BTW, do you include inflight but unprepared tx in the list returned by a recover call on the XAResource? -
25. Re: XA resource and setting the timeout
timfox Nov 5, 2008 6:11 AM (in response to ataylor)"jhalliday" wrote:
> I'd also test that time outs work after server is restarted and prepared txs are reloaded.
Except of course that it should time out only new, unprepared tx created after the restart, not the prepared ones. Which come to think of it is true even in the non-restart case - you need to test that a prepared tx will not be timed out, or at least be concious of the issues that arise if it is.

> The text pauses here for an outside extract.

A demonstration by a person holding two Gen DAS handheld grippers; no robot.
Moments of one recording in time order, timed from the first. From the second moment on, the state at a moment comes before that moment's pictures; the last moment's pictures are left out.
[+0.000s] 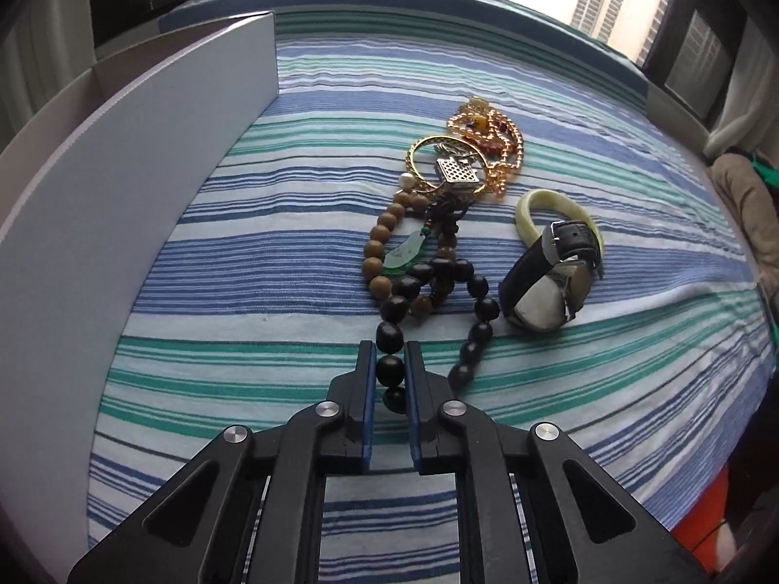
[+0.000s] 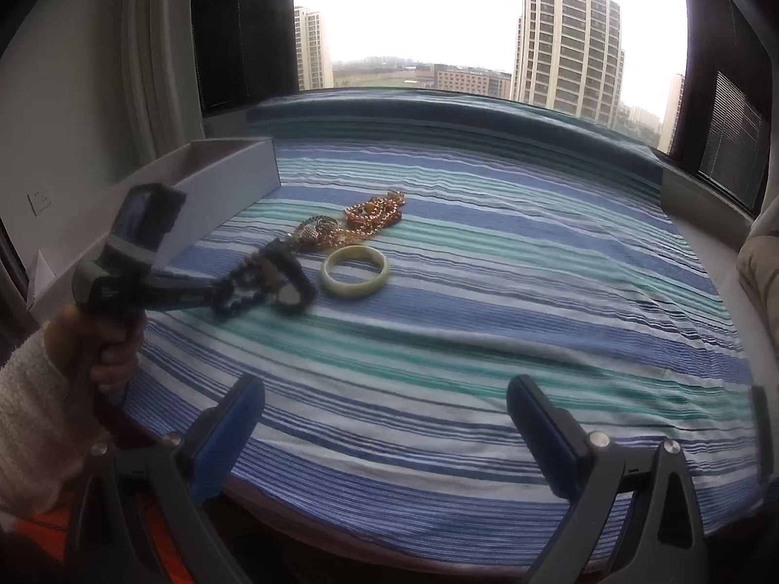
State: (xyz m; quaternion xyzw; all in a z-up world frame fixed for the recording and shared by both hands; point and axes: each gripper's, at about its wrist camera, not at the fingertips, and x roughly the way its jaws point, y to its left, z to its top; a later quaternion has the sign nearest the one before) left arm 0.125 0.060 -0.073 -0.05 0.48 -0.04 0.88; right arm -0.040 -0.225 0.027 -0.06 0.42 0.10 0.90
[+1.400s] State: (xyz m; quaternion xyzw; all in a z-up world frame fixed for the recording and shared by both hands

You lost me there. I thought the whole point of time outs was to time out prepared transaction branches, i.e. heuristically roll them back.
You're saying we should only timeout unprepared txs? If so, why?

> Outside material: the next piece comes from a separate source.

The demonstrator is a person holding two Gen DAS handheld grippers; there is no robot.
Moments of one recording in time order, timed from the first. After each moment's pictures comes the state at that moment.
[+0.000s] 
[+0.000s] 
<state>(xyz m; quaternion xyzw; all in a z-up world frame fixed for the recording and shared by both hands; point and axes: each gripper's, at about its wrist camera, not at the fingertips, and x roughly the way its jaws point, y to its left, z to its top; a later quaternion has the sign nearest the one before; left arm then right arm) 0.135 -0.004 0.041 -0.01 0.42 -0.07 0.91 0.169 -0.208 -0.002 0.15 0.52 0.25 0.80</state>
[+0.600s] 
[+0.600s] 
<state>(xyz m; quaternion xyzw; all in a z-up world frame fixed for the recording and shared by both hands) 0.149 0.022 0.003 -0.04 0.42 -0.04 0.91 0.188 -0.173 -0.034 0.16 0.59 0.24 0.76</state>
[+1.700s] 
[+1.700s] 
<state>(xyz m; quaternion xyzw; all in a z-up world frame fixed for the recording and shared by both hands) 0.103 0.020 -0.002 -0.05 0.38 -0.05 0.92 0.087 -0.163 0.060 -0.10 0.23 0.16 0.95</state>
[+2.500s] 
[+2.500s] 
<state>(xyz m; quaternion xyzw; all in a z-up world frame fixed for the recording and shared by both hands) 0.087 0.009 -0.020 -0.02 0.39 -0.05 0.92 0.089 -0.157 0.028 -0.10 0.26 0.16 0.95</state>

BTW, do you include inflight but unprepared tx in the list returned by a recover call on the XAResource?
No, we just include prepared txs -
26. Re: XA resource and setting the timeout
timfox Nov 5, 2008 6:13 AM (in response to ataylor)"ataylor" wrote:
Ok, since i'll need to add the expireTime when the prepare record is saved to the journal, I'm renaming XidEncoding to TransactionEncoding and adding the expireTime to it.
Better to store create time rather than expire time. That allows for the user to dynamically change timeout value. -
27. Re: XA resource and setting the timeout
ataylor Nov 5, 2008 6:13 AM (in response to ataylor)Except of course that it should time out only new, unprepared tx created after the restart, not the prepared ones. Which come to think of it is true even in the non-restart case - you need to test that a prepared tx will not be timed out, or at least be concious of the issues that arise if it is.
Ok, so what issues will arise if we time out a prepared tx? If we don't time it out, aren't we in the same boat, i.e. transactions hanging around forever that would never be committed.BTW, do you include inflight but unprepared tx in the list returned by a recover call on the XAResource?
No, we currently only return tx's in the prepared state. -
28. Re: XA resource and setting the timeout
ataylor Nov 5, 2008 6:16 AM (in response to ataylor)Better to store create time rather than expire time. That allows for the user to dynamically change timeout value.
-
29. Re: XA resource and setting the timeout
jhalliday Nov 5, 2008 6:21 AM (in response to ataylor)> You're saying we should only timeout unprepared txs? If so, why?
Let's go back to my quote from the XA spec:
"An RM can mark a transaction branch as rollback-only any time except after a successful prepare. ...An RM can also unilaterally roll back and forget a branch any time except after a successful prepare."
Timeouts allow an RM to walk away from an unprepared tx that it thinks may have been abandoned. It's useful to cover e.g. client crashes. It does not lead to an inconsistent tx outcome since the tx is presumed abort at that stage anyhow.
Unilaterally deciding to rollback a prepared branch is a much bigger deal as it can lead to heuristics. It can be done, but needs a lot more thought and logging.
Personally I'd avoid automating post-prepare rollbacks and instead provide a tool that admins can use to manually force a tx outcome. Since it may lead to data inconsistency it's not a decision to be made lightly and the best course of action usually needs some understanding of the business context e.g. in some cases it's better to stay blocked for consistency, whilst in others availability concerns may make a rollback+manual data reconciliation a more attractive option.
> No, we just include prepared txs
ok, that's fine. Some systems will include the unprepared ones too, on the basis that the tx manager will rollback any it does not recognise, which means they get cleaned up sooner than a timeout may achieve. It's not a common approach though.